Tigecycline pharmacokinetics, tolerability, safety, and effect on intestinal microflora in healthy Japanese male subjects
Article first published online: 3 DEC 2013
© 2013, The American College of Clinical Pharmacology
The Journal of Clinical Pharmacology
Volume 54, Issue 5, pages 513–519, May 2014
How to Cite
Yamashita, N., Matschke, K., Gandhi, A. and Korth-Bradley, J. (2014), Tigecycline pharmacokinetics, tolerability, safety, and effect on intestinal microflora in healthy Japanese male subjects. Journal of Clinical Pharma, 54: 513–519. doi: 10.1002/jcph.236
- Issue published online: 3 APR 2014
- Article first published online: 3 DEC 2013
- Accepted manuscript online: 18 NOV 2013 12:19AM EST
- Manuscript Accepted: 13 NOV 2013
- Manuscript Received: 2 JUL 2013
- Pfizer Inc.
- healthy subjects
Safety, tolerability, and pharmacokinetics of tigecycline in 76 healthy Japanese subjects were determined in three randomized, double-blind, placebo-controlled studies. Subjects in an ascending single-dose study (n = 40) received 25–150 mg intravenously, whereas subjects in two multiple-dose studies received every 12-hour (q12h) dosing with 25 mg (n = 10) or 25, 50, or 100 then 50 mg (n = 30). Serial blood samples and urine were collected, drug concentrations determined, and pharmacokinetic parameters calculated. Fecal samples were also collected in the second multiple-dose study. After 10 days of tigecycline 50 mg q12h, mean ± standard deviation pharmacokinetics in 8/10 subjects were: maximum concentration 1,118 ± 127 ng/mL, area under the concentration–time curve 0–12 hours 3,261 ± 937 ng h/mL, clearance 0.25 ± 0.05 L/h/kg, half-life 60.7 ± 23.4 hours, and volume of distribution 11.9 ± 2.3 L/kg.

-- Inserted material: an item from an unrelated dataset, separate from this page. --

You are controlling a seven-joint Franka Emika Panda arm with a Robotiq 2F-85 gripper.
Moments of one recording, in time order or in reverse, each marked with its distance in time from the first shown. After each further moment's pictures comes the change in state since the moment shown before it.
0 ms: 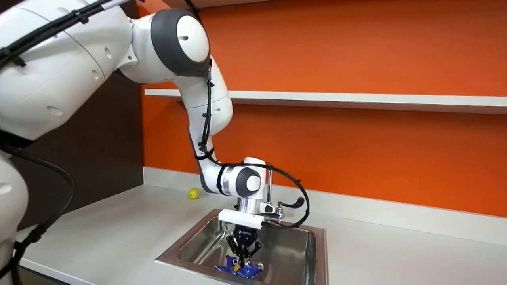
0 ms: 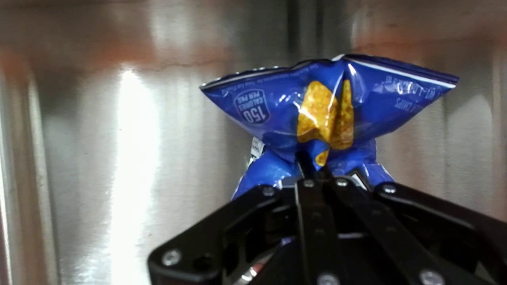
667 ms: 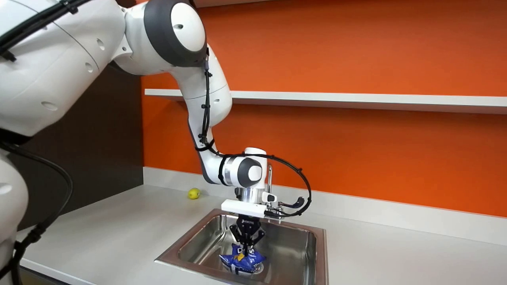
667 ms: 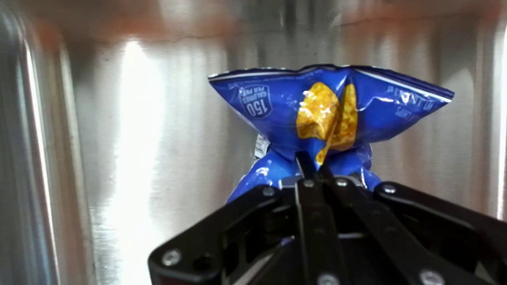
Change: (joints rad) arm 0.000 -0.057 0.000 0.001 -0.012 0.000 0.000
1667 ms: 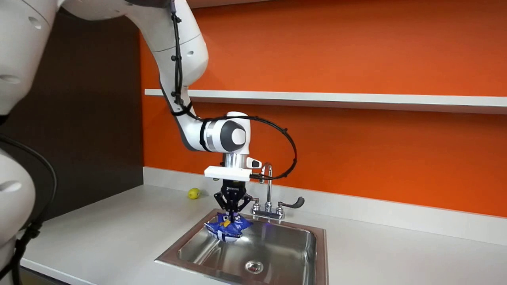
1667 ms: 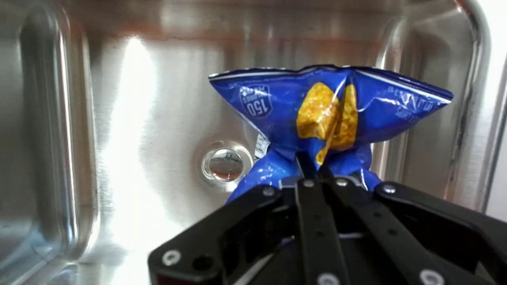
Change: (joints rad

The most common adverse events were nausea and vomiting. Changes in total bilirubin were also observed. Enterococci in the intestinal microflora were reduced, whereas the number of Enterobacteriaceae and Bacteroides remained relatively constant. Several strains of Bacteroides spp. resistant to tigecycline treatment were found in fecal samples on days 30 and 31. The pharmacokinetic profile of tigecycline was similar to non-Japanese subjects; tolerability and change in intestinal microflora were also similar.